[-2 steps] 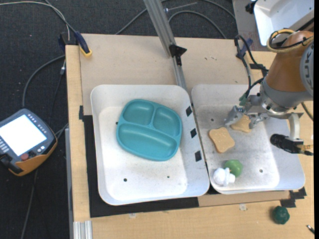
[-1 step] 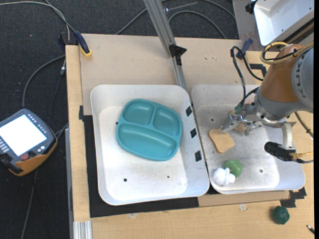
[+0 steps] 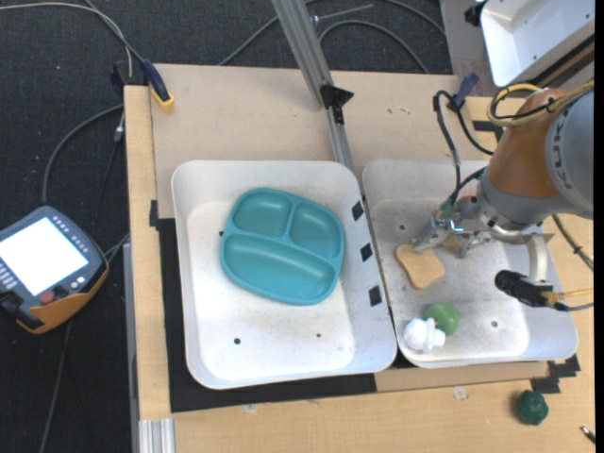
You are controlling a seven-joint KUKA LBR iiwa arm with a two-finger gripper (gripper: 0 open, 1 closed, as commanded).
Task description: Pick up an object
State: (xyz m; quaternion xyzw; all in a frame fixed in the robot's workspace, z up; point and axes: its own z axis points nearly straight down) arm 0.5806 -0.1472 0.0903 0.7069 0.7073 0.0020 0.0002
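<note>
In the right bin (image 3: 528, 343) lie a tan, bread-shaped piece (image 3: 420, 266), a green round object (image 3: 443, 317) and a small white object (image 3: 422, 335) touching it. My gripper (image 3: 436, 235) hangs low over the right bin's middle, just above and right of the tan piece. Its fingers point left toward that piece, and nothing shows between them. The grey arm with its orange band (image 3: 524, 163) comes in from the right.
The left bin (image 3: 203, 347) holds a teal divided plate (image 3: 282, 244). A dark green ball (image 3: 531, 406) lies on the bench outside the right bin's front corner. A metal pole (image 3: 307, 45) slants over the bench's back. Cables run beside the arm.
</note>
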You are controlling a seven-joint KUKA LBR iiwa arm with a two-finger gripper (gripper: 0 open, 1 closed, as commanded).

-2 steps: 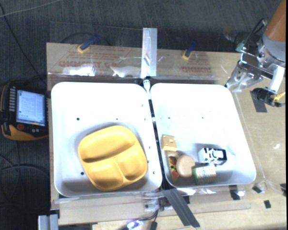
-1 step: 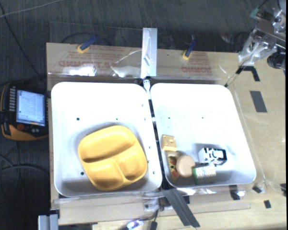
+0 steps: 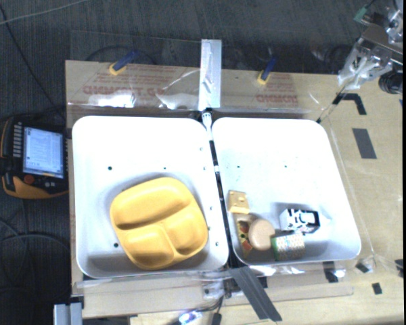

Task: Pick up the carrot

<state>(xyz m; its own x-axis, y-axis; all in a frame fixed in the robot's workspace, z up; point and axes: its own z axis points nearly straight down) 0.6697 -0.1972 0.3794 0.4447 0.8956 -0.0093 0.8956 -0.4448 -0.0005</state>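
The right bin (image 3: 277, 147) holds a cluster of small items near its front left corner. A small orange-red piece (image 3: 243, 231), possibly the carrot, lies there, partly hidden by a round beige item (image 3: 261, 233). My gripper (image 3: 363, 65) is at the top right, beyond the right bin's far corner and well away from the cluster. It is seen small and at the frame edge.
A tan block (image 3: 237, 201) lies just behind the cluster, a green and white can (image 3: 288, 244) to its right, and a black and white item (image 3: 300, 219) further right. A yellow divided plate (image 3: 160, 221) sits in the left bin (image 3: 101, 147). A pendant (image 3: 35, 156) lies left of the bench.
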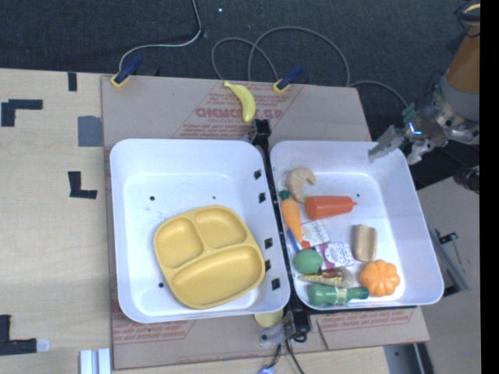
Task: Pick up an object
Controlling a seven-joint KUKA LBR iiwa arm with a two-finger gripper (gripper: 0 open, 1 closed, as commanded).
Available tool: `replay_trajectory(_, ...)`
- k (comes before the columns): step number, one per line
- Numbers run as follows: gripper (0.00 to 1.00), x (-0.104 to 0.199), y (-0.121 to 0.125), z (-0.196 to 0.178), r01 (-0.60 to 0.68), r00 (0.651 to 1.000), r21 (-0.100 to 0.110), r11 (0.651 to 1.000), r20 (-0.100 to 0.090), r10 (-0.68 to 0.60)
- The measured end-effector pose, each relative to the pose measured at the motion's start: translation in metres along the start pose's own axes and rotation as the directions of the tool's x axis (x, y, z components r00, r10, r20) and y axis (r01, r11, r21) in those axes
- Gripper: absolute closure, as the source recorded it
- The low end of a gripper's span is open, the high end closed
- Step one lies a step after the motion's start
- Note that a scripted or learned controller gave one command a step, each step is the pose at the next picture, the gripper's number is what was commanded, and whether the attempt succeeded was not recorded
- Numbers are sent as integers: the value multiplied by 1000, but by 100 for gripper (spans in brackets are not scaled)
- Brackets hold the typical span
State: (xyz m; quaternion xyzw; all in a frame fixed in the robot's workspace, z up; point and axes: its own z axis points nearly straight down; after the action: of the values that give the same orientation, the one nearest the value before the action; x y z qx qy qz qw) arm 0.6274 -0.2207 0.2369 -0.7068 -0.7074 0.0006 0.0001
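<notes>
Claw poised at the bin's far corner, nothing picked yet

Claw (pixel 398 140) hangs at the upper right corner of the right bin (pixel 425 232), its two grey fingers spread apart with nothing between them. Below and to its left, down inside that bin, lie the candidates: a red pepper (pixel 329 206) nearest, a carrot (pixel 291 219) beyond it against the divider, a tan block (pixel 363 242) almost straight below, and an orange pumpkin (pixel 379 277) further down by the near wall. Well away to the left, in the other bin, rests a yellow divided plate (pixel 209 254).

The step in hand looks like the approach. Next the claw would need to travel inward over one item, probably the pepper, descend, and close around it cleanly without snagging neighbours.
</notes>
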Motion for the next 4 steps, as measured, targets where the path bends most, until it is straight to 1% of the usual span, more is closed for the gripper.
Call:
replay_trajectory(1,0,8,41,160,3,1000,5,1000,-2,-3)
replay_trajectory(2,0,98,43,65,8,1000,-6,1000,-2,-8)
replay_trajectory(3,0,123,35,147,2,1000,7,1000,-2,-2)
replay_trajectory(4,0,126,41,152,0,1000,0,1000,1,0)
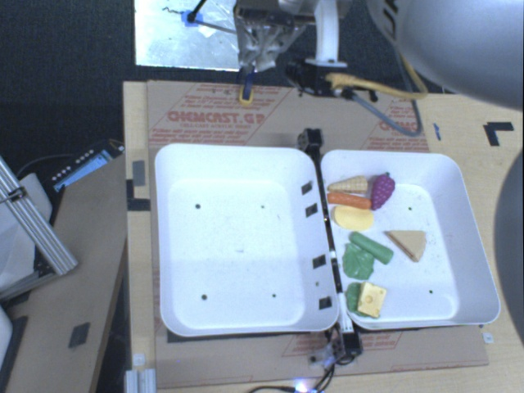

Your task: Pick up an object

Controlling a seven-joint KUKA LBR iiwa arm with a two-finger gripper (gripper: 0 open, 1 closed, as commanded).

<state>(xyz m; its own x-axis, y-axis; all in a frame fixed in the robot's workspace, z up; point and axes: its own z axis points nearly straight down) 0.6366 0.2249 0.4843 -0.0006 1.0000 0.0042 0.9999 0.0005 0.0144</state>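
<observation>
The gripper (252,62) hangs high above the far edge of the bench, beyond the left bin (176,244) and well away from both bins. Small toy foods lie in the right bin (458,219): purple grapes (381,189), an orange carrot (347,197) with a pale wedge (350,184) just behind it, a yellow oval piece (354,218), a green pod (371,247) over a green leafy piece (356,264), a tan wedge (408,243) and a yellow cheese block (373,300). Nothing shows in the gripper's grasp.
A small yellow and blue piece (246,93) sits on the cardboard sheet (205,117) just below the gripper. Black clips (312,210) line the seam between the bins. A metal frame (33,228) stands at the left.
</observation>
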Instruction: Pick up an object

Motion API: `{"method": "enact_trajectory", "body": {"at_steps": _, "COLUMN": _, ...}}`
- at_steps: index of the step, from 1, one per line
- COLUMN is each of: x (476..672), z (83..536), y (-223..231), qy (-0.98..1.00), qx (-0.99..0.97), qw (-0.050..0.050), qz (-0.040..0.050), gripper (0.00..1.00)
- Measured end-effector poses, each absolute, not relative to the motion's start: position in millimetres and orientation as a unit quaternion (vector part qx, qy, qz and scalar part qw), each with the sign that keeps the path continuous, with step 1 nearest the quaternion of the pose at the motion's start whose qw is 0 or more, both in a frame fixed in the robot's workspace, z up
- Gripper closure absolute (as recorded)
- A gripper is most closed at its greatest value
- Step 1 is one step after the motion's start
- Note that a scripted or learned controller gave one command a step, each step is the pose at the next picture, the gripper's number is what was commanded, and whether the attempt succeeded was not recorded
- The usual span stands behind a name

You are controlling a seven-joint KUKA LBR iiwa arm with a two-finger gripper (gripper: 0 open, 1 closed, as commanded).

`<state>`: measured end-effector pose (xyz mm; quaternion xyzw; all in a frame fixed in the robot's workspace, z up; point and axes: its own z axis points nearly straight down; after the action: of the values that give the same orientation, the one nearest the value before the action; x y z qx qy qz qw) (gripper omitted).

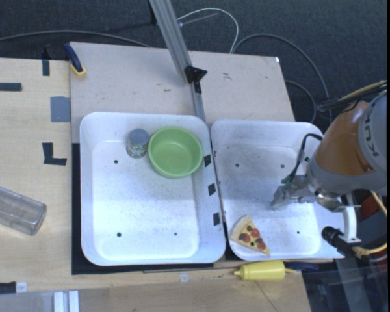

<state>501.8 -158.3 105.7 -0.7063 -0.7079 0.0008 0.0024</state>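
Note:
In the right bin (247,138), my gripper (281,197) hangs low over the floor near the middle, below the grey and orange wrist (341,151). A toy pizza slice (249,234) lies at the bin's front left corner, left of and below the gripper and apart from it. The left bin (143,233) holds a green bowl (175,151) at its back right, and a small grey can (137,142) stands beside the bowl. I see no object at the gripper's tip.
A yellow squeeze bottle (262,271) lies on the bench just past the right bin's front rim. A clear plastic cup (13,208) lies on the bench at far left. A grey metal pole (172,28) slants down to the bins' back edge.

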Motion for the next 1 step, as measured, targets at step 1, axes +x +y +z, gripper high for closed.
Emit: {"method": "enact_trajectory", "body": {"at_steps": 1, "x": 499.7, "z": 148.8, "y": -162.6, "qy": -0.707, "qx": -0.707, "qw": -0.001, "qz": -0.0004, "gripper": 1.0}}
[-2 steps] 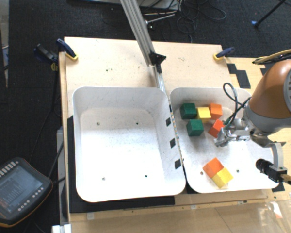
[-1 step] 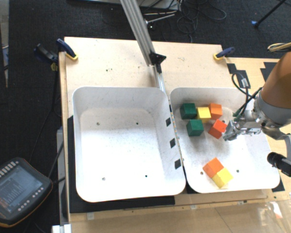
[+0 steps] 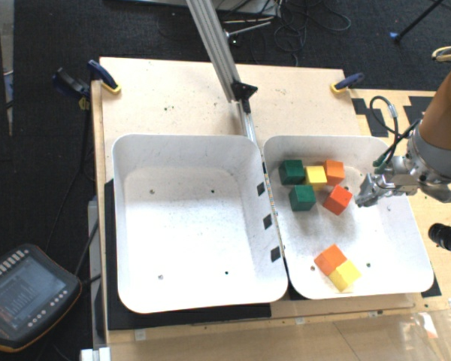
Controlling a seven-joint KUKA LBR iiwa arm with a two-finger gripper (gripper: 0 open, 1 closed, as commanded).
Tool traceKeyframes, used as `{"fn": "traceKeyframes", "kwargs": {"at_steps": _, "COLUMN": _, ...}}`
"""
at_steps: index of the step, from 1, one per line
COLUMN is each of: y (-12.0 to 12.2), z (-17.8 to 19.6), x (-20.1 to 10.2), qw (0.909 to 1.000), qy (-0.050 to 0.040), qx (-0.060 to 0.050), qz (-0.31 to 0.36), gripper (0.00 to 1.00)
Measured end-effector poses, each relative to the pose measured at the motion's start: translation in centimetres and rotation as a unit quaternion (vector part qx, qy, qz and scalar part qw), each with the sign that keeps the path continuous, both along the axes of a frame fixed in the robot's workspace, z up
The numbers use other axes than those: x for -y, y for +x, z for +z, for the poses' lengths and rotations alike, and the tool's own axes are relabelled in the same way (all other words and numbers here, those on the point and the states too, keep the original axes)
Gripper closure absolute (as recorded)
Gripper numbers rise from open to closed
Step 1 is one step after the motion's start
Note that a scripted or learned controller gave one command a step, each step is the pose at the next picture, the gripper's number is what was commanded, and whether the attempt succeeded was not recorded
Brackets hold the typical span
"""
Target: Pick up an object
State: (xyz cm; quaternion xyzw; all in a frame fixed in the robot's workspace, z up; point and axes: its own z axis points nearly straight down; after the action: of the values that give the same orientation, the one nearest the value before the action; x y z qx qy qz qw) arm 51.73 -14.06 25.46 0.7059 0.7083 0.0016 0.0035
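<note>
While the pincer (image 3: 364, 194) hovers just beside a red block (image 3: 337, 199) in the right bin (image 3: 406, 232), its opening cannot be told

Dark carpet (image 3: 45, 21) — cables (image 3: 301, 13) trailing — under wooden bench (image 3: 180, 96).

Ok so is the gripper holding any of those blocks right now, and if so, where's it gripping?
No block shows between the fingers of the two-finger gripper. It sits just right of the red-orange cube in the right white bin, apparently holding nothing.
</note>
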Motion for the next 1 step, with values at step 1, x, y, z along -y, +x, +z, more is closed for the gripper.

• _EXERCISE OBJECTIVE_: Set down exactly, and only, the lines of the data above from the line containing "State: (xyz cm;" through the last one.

• _RESULT_:
State: (xyz cm; quaternion xyzw; all in a frame fixed in the robot's workspace, z up; point and axes: its own z axis points nearly straight down; after the action: of the values that give the same orientation, the one nearest the value before the action; x y z qx qy qz qw) arm 51.73 -14.06 25.46 0.7059 0.7083 0.0016 0.0035
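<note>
While the pincer (image 3: 364, 194) hovers just beside a red block (image 3: 337, 199) in the right bin (image 3: 406, 232), its opening cannot be told

Dark carpet (image 3: 45, 21) — cables (image 3: 301, 13) trailing — under wooden bench (image 3: 180, 96).

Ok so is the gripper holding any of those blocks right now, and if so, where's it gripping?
No block shows between the fingers of the two-finger gripper. It sits just right of the red-orange cube in the right white bin, apparently holding nothing.
</note>
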Motion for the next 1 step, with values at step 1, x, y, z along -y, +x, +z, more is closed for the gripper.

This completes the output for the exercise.